=== REQUIREMENT ===
In the material below, find each line that contains the word "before" and copy it.

=== DATASET EXTRACT ===

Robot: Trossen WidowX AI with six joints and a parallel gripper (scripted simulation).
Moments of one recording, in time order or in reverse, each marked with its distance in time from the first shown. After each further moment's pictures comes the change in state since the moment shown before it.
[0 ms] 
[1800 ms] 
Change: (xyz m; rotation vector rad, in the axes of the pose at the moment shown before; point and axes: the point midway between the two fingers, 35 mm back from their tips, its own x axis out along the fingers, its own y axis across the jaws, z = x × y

=== OUTPUT OF THE TASK ===
Moments of one recording, in time order or in reverse, each marked with its distance in time from the first shown. After each further moment's pictures comes the change in state since the moment shown before it.
Change: (xyz m; rotation vector rad, in the axes of the pose at the moment shown before; point and axes: the point midway between the two fingers, 35 mm back from their tips, its own x axis out along the fingers, its own y axis across the jaws, z = x × y

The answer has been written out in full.